# oscar is home



## twilight (Jun 19, 2011)

:smile5:my prickly little baby has just been brought home.after waiting for what seems like forever he home.i got him from hedgehog rescue.he used to be called randy but ive renamed him oscar.he is the most lovely apricot colour he had a little cuddle then went to bed bless him.im sooo happy.


----------



## Guest (Jul 24, 2011)

ohh yay 


but errrr... wheres the pics? If you don't have pics it didn't happen


----------



## twilight (Jun 19, 2011)

:smile5:im going to try later im not very good at this comp lark im 51yrs young and until very recently have never used a comp before.my boy ed will be in soon hell help me.it honesly did happen kaz


----------



## reggie-ronnie (Oct 10, 2009)

how exciting  looking forwards to seeing some photos


----------



## Sarah+Hammies (Jul 20, 2009)

B3rnie said:


> ohh yay
> 
> but errrr... wheres the pics?
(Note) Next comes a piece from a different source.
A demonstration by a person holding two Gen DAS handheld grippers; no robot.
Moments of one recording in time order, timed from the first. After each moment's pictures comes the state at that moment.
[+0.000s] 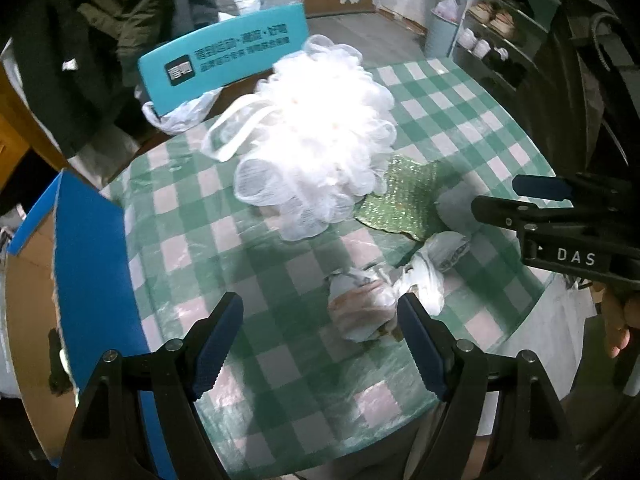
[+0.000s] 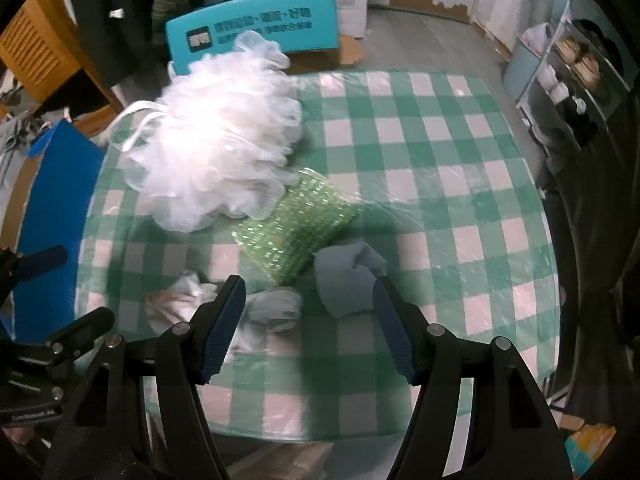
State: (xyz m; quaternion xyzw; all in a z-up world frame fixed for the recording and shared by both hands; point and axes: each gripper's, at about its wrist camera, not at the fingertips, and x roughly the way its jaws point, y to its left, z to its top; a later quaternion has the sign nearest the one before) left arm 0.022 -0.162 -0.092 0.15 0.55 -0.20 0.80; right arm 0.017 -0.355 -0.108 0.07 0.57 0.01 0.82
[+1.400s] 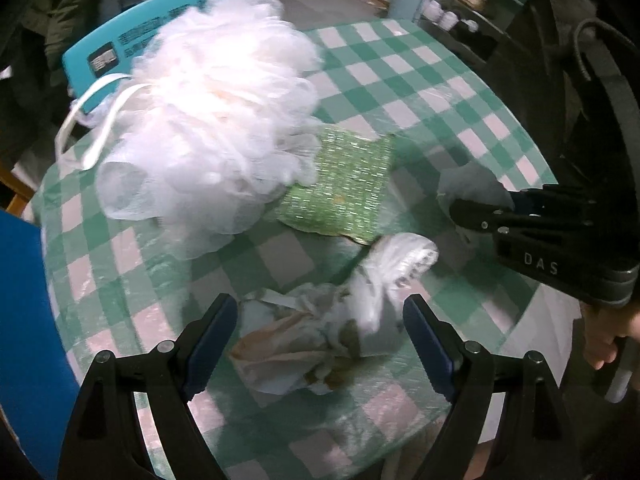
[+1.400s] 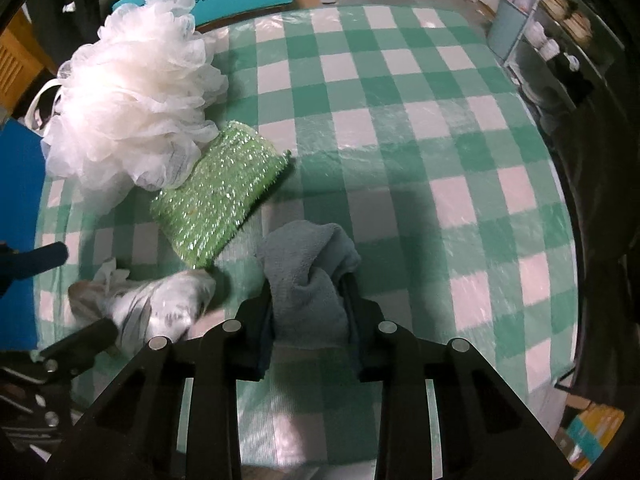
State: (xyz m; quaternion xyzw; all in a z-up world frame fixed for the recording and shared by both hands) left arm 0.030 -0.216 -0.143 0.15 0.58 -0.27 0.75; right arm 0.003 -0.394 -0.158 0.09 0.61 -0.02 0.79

If you don't have pics it didn't happen


:lol: I agree!!!

Seriously though congrats!! Cant wait for those piccies! :thumbup:


----------



## twilight (Jun 19, 2011)

:smile5:a little update im working on the pics but its a slow process with regard to little oscar settling in .he seems to enjoy his cuddles and seems a bit more relaxed.he has really taken to my boy ed.i got oscar from hedgehog rescue and on there site under success stories there are some lovely pics of oscar and some of my other babies as well.if anyone wants to check it out.its on the pygmy hedgehog site.kaz


----------